What you need to do:
Which lines below contain "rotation"? Pull them out.

Extracted data entries:

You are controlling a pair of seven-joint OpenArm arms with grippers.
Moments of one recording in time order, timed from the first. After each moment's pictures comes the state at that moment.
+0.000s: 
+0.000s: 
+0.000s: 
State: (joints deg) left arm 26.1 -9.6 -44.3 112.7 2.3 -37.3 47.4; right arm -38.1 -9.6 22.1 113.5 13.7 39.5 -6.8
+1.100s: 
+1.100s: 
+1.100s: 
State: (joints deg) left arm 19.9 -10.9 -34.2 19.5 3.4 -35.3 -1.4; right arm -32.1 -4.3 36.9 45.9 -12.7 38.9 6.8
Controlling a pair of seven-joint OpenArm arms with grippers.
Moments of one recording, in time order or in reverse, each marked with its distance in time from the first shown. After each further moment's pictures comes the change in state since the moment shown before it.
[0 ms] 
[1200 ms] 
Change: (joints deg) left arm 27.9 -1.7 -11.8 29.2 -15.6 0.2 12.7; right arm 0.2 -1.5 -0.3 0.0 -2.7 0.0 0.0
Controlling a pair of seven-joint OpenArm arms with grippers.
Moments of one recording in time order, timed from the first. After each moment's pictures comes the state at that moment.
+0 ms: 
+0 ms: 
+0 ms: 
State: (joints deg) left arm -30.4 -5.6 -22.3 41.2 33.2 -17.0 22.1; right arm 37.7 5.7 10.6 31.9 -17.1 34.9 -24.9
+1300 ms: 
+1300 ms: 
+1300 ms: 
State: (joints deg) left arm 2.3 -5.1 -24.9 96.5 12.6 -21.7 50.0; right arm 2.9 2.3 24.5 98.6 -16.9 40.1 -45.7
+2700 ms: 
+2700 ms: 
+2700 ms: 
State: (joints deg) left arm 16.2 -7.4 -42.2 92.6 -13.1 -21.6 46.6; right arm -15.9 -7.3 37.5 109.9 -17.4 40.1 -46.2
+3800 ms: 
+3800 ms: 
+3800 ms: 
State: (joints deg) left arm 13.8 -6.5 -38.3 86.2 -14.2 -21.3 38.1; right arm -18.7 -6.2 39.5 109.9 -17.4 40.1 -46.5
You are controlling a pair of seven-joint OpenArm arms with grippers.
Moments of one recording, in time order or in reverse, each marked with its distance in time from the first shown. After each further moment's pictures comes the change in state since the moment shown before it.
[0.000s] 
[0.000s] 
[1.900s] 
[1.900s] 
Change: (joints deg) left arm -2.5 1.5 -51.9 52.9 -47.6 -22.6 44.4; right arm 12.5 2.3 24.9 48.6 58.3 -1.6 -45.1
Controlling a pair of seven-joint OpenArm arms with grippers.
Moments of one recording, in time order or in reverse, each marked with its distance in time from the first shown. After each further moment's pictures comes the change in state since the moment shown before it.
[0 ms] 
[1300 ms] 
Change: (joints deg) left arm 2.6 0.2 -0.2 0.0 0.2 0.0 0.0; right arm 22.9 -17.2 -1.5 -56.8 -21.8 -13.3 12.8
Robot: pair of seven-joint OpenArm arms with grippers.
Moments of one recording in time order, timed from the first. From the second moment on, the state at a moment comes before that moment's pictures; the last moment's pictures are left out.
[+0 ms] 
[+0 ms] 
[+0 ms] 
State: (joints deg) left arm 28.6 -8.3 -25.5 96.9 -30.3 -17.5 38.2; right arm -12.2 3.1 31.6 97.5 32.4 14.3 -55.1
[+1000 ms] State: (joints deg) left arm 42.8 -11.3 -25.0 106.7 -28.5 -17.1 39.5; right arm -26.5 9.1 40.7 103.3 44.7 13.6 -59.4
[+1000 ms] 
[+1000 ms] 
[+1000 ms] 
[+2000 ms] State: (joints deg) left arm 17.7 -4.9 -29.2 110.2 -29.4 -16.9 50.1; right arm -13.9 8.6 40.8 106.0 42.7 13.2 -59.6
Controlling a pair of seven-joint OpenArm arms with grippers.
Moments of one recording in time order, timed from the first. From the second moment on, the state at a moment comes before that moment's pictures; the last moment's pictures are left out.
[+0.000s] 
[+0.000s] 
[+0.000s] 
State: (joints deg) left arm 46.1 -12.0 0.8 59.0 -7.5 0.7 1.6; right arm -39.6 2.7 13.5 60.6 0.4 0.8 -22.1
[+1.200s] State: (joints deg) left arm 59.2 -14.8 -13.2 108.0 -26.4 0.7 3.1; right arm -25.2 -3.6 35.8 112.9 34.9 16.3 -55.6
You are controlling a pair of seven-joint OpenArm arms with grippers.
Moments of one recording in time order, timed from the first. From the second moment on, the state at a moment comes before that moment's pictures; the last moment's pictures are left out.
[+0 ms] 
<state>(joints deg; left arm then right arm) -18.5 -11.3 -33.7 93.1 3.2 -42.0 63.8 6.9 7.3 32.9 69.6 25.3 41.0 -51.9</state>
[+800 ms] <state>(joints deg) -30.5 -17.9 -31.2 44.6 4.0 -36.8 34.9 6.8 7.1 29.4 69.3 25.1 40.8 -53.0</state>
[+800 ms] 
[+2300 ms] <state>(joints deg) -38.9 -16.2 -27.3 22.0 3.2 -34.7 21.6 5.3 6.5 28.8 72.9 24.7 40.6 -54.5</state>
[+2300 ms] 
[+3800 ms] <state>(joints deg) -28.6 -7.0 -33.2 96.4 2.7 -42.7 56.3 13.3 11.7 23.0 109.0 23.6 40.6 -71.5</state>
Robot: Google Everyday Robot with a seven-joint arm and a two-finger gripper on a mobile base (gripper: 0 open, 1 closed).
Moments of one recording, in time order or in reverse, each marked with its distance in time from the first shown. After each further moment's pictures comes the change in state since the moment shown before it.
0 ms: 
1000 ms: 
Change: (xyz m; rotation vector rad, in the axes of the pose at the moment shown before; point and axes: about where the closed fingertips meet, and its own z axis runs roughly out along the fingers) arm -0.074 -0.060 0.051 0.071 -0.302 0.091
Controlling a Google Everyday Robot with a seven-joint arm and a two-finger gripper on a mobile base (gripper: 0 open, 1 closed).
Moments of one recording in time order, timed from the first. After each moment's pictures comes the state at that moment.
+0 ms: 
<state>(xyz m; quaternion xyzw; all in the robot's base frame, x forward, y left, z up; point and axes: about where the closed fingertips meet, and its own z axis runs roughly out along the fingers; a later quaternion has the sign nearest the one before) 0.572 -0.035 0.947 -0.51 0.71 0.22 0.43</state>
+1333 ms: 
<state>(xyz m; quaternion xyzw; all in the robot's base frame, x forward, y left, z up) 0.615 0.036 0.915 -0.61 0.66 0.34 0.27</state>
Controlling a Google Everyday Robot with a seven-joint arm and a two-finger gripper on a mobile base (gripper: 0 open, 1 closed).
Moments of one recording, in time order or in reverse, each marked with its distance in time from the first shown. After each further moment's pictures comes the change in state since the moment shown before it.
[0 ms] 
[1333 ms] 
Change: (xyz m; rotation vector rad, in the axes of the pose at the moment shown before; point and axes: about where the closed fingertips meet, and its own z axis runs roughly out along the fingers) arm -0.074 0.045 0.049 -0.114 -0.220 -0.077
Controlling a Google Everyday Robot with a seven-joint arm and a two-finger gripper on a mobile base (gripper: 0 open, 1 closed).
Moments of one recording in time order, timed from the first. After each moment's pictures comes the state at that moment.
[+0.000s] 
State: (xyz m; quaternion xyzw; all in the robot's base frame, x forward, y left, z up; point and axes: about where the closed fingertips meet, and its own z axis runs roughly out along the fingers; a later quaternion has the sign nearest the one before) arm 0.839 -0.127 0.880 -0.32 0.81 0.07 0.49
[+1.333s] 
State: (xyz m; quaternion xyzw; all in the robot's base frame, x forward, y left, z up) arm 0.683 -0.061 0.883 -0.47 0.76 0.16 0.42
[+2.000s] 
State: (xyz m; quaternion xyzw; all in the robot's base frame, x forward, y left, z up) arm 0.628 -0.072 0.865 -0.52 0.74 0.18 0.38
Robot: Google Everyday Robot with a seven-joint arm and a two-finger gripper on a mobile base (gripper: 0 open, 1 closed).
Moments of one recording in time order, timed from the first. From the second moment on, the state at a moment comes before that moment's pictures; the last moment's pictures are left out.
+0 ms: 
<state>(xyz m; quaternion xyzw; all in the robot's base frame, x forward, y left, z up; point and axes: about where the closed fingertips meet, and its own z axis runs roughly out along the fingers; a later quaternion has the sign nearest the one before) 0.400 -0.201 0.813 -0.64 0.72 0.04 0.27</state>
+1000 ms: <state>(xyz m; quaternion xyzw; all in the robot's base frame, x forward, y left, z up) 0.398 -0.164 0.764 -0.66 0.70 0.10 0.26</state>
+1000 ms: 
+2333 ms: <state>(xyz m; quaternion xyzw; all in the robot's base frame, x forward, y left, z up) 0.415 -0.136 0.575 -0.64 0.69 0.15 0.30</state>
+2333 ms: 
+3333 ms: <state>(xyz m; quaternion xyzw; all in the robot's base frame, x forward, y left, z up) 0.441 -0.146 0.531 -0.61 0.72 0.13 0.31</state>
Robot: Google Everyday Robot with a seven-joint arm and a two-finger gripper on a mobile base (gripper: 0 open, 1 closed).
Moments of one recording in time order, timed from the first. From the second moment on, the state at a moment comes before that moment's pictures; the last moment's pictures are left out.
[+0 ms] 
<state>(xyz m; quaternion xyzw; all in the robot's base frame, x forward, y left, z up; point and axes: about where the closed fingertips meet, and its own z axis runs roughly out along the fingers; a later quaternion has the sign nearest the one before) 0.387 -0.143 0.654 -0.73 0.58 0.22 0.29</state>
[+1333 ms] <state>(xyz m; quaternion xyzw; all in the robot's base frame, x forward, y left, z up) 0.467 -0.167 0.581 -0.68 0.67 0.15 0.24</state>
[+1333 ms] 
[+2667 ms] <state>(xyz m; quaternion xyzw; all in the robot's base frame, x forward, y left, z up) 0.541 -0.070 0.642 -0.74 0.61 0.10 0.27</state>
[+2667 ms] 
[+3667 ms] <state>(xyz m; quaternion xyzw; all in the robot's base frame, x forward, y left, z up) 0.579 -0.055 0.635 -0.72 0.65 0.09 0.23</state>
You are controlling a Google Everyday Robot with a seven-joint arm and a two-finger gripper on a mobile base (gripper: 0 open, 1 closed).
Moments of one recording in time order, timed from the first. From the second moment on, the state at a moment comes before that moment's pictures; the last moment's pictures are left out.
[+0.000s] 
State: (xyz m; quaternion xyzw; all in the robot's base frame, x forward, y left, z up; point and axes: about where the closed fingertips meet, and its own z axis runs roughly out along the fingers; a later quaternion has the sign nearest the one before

Output of the task:
Change: (xyz m; rotation vector rad, in the axes of the pose at the moment shown before; point and axes: about where the closed fingertips meet, and its own z axis runs roughly out along the fingers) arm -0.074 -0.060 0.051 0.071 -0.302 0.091
Change: (xyz m; rotation vector rad, in the axes of the pose at the moment shown before; point and axes: about where the closed fingertips meet, and its own z axis runs roughly out along the fingers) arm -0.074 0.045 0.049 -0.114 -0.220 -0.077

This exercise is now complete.